Le 16/11/11 16:41, Paul A. Bristow a écrit :

From: boost-users-bounces@lists.boost.org [mailto:boost-users-bounces@lists.boost.org] On Behalf Of Jeffrey Lee Hellrung, Jr.
Sent: Thursday, November 10, 2011 5:53 AM
To:
boost-announce@lists.boost.org; boost-users@lists.boost.org
Subject: [Boost-users] [boost] Boost.Local Review (Nov 10, 2011 to Nov 19, 2011)

 

The review of Lorenzo Caminiti's proposed Boost.Local library begins tomorrow, ***November 10, 2011***, and ends on ***November 19, 2011***.

Other questions you may want to consider:

- What is your evaluation of the design?

 

I have some concern about manipulation of C++ to do things it wasn't really designed to:

 

if C++ is intended to have local functions, it should be part of the language.

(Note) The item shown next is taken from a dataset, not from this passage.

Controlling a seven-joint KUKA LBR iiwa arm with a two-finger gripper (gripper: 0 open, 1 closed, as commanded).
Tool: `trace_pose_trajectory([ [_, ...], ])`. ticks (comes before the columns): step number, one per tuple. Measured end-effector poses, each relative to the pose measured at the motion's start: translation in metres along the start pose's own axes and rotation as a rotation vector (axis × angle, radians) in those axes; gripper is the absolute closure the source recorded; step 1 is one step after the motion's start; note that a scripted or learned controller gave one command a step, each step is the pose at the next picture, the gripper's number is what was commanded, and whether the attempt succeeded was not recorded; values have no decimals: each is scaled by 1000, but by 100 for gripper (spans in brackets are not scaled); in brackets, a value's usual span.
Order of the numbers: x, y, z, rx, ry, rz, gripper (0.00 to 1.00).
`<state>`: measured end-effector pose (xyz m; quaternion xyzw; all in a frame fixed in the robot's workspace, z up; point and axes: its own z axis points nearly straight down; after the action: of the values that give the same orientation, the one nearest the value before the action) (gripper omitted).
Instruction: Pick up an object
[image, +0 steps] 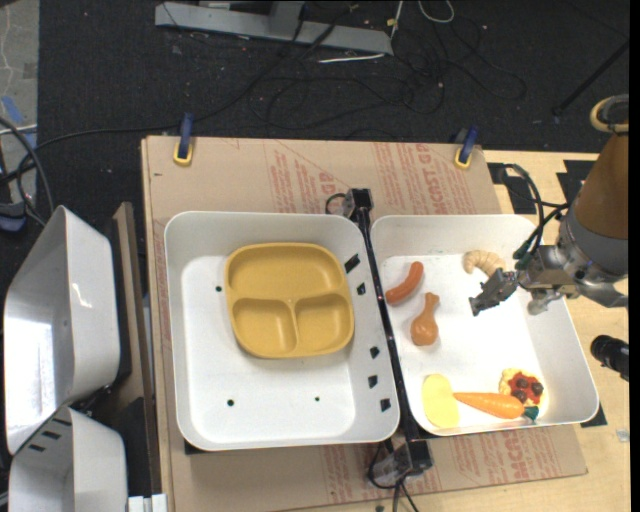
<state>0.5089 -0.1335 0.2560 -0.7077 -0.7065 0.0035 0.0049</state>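
Hovering end effector (492, 294) above right bin (560, 350), grip state unclear; board print unreadable.

A dark speckled floor (90, 70) surrounds the desk (300, 170), whose top is brown cardboard with red print; two yellow clamps (183, 152) grip its far edge; black cables (250, 90) trail over the floor beyond; a grey metal bar (270, 25) lies far off; white tubs (55, 310) stand at the left.

Grey arm (590, 262), orange band above wrist, black cable, dark two-finger pincer (488, 296)
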Motion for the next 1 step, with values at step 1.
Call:
trace_pose_trajectory([
  [1,0,2,-6,-11,-2,-3,0],
])
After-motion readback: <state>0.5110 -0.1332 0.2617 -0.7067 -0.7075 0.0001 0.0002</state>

If I'm not wrong lambdas play a role similar to unnamed local functions, and they are already in the language. The intent of Boost.Local is to provide something similar on compilers that doesn't support lambdas.

 

'Abuse' like this tends to cause trouble, and more important, it puts off the day when we abandon this "absurdly ambiguous language" in favour of new language X (or have we run out of letters for new languages? ;-) un-shackled by any primitive and obsolete features inherited from C.

Well, you know, the first uses of exceptions and templates in C++ were possible thanks to some preprocessor magic libraries. While incomplete, these 'emulations' allowed to some of us to start using these features and surely pushed to include them properly on the language later on. The preprocessor is a really useful tool that has his place in such contexts.

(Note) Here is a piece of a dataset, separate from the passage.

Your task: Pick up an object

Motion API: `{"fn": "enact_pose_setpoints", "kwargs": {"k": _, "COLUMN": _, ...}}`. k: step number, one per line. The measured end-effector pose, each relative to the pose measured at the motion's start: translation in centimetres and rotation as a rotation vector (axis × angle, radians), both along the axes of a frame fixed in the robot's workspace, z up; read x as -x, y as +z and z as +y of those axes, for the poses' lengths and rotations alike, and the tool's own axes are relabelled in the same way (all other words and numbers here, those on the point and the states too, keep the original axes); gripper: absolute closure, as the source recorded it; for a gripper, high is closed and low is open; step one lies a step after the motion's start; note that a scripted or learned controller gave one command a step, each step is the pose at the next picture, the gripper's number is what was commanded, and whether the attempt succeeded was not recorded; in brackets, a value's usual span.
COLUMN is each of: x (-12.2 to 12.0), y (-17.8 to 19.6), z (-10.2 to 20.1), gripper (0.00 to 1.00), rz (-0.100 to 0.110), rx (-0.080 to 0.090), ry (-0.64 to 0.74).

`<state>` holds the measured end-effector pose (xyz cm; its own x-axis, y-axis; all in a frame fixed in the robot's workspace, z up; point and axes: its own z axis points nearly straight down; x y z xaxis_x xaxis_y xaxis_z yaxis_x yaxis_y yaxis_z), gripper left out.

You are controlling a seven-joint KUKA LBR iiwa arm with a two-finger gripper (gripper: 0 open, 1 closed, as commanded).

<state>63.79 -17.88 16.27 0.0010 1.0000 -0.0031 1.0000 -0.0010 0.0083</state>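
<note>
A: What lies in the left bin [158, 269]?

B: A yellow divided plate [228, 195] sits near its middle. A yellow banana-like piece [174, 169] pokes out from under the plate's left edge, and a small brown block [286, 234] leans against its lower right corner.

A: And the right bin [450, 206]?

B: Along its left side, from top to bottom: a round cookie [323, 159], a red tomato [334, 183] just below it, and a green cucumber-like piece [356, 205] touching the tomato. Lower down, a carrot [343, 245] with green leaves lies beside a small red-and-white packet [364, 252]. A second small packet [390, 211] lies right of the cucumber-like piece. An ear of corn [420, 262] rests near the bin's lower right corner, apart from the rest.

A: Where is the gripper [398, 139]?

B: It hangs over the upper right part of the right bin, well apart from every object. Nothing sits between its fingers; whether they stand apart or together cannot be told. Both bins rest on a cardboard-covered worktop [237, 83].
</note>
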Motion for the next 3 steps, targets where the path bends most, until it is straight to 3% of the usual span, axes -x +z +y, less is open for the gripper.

Unfortunately, the local function emulation needs to bind explicitly the used variables. I think, that even with lambdas in the language, local functions will have his place, as soon as they provide access to the enclosing function data.

 

But that hasn't stopped many people making good use of such devices, for example, Boost.Parameter.

Yes this is another example of things that could be included in the language and in this case that can be emulated using a library.


I understand that a language can not include all the features desired by each user, and that there could be other missing features with a higher added value, but there is one feature that I think is missing in C++: the scoped exit/success/failure as defined in language D. I hope the emulation of Boost.ScopedExit or Boost.Local could show its usefulness and that someone will make a concrete proposal to the standard committee.